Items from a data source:
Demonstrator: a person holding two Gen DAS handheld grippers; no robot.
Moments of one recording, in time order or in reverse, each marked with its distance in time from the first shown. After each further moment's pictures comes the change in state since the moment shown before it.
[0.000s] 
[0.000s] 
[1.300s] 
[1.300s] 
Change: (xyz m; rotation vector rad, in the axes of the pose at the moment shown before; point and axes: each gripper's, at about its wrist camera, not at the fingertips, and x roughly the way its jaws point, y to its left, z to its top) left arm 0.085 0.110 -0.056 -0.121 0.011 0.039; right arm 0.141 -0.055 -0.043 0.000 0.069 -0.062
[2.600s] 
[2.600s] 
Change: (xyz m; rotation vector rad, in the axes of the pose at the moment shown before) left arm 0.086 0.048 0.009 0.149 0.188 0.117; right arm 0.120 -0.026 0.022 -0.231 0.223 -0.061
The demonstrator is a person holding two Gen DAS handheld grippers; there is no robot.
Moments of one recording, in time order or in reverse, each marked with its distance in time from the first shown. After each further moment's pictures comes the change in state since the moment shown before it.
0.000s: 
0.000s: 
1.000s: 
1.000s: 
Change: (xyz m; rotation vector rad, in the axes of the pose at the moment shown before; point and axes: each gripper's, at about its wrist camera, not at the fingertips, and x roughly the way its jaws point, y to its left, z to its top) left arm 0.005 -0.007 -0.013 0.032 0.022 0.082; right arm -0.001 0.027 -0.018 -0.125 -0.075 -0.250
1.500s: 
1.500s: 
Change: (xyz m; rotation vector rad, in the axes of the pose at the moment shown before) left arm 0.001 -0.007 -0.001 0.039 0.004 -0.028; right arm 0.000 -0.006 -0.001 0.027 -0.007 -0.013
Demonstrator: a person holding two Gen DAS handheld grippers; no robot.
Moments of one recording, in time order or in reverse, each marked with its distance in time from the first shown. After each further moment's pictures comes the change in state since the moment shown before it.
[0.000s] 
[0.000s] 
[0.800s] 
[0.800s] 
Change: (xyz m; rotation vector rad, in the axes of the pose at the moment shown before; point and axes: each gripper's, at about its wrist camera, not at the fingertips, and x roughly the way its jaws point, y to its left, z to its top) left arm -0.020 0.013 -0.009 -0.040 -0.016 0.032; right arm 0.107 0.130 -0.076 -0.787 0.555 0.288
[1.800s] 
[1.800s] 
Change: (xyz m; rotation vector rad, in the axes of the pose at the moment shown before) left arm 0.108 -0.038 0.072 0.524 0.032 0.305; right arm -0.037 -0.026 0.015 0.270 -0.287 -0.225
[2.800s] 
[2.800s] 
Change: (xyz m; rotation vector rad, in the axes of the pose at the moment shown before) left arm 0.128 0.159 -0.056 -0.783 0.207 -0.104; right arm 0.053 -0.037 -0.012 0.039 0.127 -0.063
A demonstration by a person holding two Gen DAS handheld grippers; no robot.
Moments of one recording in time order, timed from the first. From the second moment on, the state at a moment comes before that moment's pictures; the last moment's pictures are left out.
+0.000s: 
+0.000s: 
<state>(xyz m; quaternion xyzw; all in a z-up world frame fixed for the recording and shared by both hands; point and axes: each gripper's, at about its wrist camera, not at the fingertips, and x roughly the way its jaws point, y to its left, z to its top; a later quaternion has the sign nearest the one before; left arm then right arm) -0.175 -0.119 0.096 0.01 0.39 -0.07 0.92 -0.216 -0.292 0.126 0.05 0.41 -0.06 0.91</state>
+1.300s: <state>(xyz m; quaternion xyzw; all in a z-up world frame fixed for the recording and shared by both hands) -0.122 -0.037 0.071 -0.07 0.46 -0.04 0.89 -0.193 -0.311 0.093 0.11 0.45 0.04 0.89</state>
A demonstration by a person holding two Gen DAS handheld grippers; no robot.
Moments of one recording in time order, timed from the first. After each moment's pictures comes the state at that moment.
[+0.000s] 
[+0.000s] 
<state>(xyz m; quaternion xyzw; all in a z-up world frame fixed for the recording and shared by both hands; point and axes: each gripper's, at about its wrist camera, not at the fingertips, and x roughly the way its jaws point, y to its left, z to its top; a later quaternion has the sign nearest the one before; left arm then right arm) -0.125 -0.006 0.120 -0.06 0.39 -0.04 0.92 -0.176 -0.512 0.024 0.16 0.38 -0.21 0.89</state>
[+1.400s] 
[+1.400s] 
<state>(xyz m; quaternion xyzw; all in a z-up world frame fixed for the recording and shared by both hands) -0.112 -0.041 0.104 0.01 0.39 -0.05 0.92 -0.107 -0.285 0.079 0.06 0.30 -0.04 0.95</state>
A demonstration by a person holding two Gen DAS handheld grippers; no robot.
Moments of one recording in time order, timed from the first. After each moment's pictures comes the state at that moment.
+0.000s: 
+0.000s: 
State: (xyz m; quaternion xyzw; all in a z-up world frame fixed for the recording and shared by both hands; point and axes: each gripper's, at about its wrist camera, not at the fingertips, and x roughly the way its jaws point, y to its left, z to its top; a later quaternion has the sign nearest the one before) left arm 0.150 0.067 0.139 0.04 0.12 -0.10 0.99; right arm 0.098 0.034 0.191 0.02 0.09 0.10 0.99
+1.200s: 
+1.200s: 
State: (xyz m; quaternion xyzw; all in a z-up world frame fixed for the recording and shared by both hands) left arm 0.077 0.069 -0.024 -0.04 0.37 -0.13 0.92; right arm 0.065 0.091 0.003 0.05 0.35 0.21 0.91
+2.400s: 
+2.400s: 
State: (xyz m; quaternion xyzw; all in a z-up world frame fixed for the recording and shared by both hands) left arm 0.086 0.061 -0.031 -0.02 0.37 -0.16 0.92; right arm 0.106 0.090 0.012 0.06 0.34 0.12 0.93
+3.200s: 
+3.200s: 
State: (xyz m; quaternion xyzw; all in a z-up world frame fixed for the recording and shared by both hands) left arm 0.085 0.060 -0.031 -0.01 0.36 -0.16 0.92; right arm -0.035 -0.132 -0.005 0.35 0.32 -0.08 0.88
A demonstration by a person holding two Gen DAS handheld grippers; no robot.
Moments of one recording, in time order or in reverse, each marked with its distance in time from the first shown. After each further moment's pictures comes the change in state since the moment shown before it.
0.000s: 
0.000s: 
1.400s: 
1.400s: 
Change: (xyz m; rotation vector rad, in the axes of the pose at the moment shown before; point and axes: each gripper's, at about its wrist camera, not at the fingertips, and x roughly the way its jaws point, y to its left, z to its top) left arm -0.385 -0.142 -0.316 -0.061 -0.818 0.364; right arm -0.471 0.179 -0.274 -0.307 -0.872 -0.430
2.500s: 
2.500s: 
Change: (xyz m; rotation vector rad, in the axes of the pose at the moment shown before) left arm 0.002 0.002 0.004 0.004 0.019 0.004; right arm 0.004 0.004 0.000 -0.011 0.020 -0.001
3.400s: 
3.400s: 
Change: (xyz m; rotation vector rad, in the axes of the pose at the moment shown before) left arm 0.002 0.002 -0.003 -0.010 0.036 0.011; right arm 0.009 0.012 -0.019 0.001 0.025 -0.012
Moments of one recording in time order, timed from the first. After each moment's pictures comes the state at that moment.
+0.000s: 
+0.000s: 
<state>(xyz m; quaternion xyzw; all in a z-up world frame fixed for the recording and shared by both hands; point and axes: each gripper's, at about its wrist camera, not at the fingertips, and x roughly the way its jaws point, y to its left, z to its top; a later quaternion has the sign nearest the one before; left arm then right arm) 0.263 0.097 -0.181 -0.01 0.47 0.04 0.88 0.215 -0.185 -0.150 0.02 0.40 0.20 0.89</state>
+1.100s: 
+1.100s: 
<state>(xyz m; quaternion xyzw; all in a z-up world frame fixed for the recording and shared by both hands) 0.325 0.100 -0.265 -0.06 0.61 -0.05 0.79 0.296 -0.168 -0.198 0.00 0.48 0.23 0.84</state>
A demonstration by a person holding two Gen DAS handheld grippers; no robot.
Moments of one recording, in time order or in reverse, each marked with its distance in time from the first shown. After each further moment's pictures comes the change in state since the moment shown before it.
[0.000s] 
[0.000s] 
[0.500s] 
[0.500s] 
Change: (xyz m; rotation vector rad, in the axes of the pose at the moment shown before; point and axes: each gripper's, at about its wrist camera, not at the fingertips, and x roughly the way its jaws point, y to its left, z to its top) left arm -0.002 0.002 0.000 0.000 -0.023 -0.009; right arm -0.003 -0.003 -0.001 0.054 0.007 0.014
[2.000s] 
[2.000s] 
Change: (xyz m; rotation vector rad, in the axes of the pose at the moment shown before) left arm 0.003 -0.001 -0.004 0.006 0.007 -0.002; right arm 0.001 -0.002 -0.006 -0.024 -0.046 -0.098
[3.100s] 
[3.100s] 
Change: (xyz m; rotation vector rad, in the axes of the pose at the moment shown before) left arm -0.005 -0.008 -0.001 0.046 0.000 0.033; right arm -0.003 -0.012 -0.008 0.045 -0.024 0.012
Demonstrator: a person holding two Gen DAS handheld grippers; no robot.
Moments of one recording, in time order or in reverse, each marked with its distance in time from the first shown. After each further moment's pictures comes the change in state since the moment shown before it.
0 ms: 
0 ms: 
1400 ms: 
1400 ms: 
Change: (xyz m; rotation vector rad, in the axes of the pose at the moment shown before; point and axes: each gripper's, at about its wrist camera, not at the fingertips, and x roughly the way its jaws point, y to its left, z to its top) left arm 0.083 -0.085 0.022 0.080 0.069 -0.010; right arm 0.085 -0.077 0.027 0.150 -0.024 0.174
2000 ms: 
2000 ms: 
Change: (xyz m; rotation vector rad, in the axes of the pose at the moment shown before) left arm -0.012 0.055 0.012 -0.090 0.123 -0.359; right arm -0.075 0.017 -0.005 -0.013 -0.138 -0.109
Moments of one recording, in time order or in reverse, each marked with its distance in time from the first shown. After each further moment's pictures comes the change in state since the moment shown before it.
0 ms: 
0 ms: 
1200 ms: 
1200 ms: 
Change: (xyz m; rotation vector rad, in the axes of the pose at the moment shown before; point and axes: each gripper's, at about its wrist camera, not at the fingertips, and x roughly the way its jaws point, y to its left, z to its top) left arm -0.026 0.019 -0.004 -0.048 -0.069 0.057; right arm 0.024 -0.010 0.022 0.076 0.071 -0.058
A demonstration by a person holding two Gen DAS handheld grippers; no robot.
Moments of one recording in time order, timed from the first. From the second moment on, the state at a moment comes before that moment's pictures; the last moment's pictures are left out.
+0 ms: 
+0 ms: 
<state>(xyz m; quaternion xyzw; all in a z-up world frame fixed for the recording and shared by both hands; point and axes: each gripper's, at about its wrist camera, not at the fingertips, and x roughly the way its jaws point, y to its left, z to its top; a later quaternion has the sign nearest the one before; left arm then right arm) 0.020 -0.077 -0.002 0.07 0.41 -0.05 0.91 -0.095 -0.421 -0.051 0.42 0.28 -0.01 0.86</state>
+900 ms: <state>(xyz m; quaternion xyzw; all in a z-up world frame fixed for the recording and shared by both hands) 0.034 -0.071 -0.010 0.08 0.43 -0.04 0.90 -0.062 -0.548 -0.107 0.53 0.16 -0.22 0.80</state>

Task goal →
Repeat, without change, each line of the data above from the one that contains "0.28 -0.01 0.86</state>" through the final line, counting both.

Solution to this problem →
<state>(xyz m; quaternion xyzw; all in a z-up world frame fixed for the recording and shared by both hands; point and axes: each gripper's, at about its wrist camera, not at the fingertips, and x roughly the way its jaws point, y to its left, z to its top; a later quaternion has the sign nearest the one before; left arm then right arm) 0.020 -0.077 -0.002 0.07 0.41 -0.05 0.91 -0.095 -0.421 -0.051 0.42 0.28 -0.01 0.86</state>
+900 ms: <state>(xyz m; quaternion xyzw; all in a z-up world frame fixed for the recording and shared by both hands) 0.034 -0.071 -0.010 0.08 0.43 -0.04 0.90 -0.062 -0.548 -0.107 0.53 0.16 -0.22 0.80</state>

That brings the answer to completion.